Date: 31 October 2011

A blue painted building with banana trees in the background

A church in Nueve San José, Guatemala

It’s a little disconcerting to walk down the road to Nueve San José and see men and even boys as young as 10 carrying large machetes in the opposite direction. But its coffee picking season here in south-west Guatemala and with school just finished for the year, everyone‘s taking the opportunity to earn what they can.

At 7.30am the sun is glaring down already. Chickens scratch around in the dirt and wild-eyed dogs trot around, some of their fierceness from the evening before now dissipated. Its early for me, but most of the coffee pickers have long gone to fincas (plantations) miles away. They often get up at 5am, while their wives get up at least an hour earlier to make their food for the day.

Nueve San José has existed for only 18 years. The majority of its families are originally the permanent employees of a finca in the same region called San José Altamira. In 1992 the finca owner stopped paying them. They weren’t told why, nor were they laid off. This had happened once before, but after 3 months they had been paid, so at first they weren’t worried. But this time they weren’t paid. Eventually they were reduced to living on bananas and herbs which could be collected wild. Several young children died of malnutrition. 

In the meantime the community had been trying to get the pay they were owed. The local labour disputes office were worse than useless and easily bought off by the finca owner. Eventually they were able to contact an organisation which helped campesinos and plantation workers to claim their rights. After some training in basic labour law they started a campaign to get paid, even demonstrating outside the finca owners’ house in Guatemala City. The finca owner tried every trick in the book to avoid paying them from pretending to be insulted, to buying off the leaders, to trying to make a poor deal with the less militant section of workers. It was only when the by-now  starving workers held the finca administrator hostage that they were eventually paid, over a year after their pay stopped. The finca was then sold and its workers had to leave.

This is by no means an unusual story in Guatemala. It got worse after the global price of coffee crashed in the late 1990s. The World Bank had encouraged countries which weren’t traditionally coffee producers to start producing it for export.
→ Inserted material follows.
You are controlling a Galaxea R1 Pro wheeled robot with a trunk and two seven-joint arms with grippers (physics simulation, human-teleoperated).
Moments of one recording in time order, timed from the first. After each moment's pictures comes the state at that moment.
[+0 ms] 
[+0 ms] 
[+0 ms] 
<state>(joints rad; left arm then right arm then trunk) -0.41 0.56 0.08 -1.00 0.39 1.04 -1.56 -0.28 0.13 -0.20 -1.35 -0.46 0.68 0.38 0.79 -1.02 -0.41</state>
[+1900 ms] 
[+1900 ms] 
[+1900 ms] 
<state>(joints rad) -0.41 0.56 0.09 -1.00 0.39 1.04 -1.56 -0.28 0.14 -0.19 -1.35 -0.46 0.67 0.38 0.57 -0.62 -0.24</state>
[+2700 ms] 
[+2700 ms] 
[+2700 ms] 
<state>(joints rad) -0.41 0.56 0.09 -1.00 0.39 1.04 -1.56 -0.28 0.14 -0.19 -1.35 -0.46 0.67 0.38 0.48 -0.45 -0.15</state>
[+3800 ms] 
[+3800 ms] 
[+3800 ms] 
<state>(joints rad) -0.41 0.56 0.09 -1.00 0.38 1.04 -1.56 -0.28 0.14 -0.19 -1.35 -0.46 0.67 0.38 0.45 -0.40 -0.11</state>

This resulted in a glut and the price dropped. Finca owners, who tended to treat their workers more like serfs, didn’t hesitate to pass as much of their loss onto their workers as possible.

What’s unusual about San José Altamira is that the workers both fought and eventually won. In 1992 the civil war was still going on and anyone trying to claim their rights was liable to be accused of being a communist guerrilla and tortured or killed by the dictatorship. Thousands of people were massacred during the 1980s and early 1990s, especially in the countryside. 

Nowadays finca owners employ very few workers all year round. Most are hired day by day during the harvest. The informal nature of this arrangement allows them to pay workers around 35 Quetzals (just under £3) a day, well short of the official minimum wage of 63.70 Quetzals per day.

The Spanish school I’m studying at here (an offshoot of the progressive non-profit school in Quetzaltenango, PLQ) helps the community in various ways. It provides some jobs, and pays local women to provide meals for students in their houses. The money generated helps pay local children’s school fees and they’re currently building a library and IT centre for local communities.

But the people here remain very poor. Surrounded by fertile abundance, they often can’t afford to buy simple luxuries like fruit. It’s a situation the current presidential runoff between two neoliberals from the ruling elite will do nothing to remedy.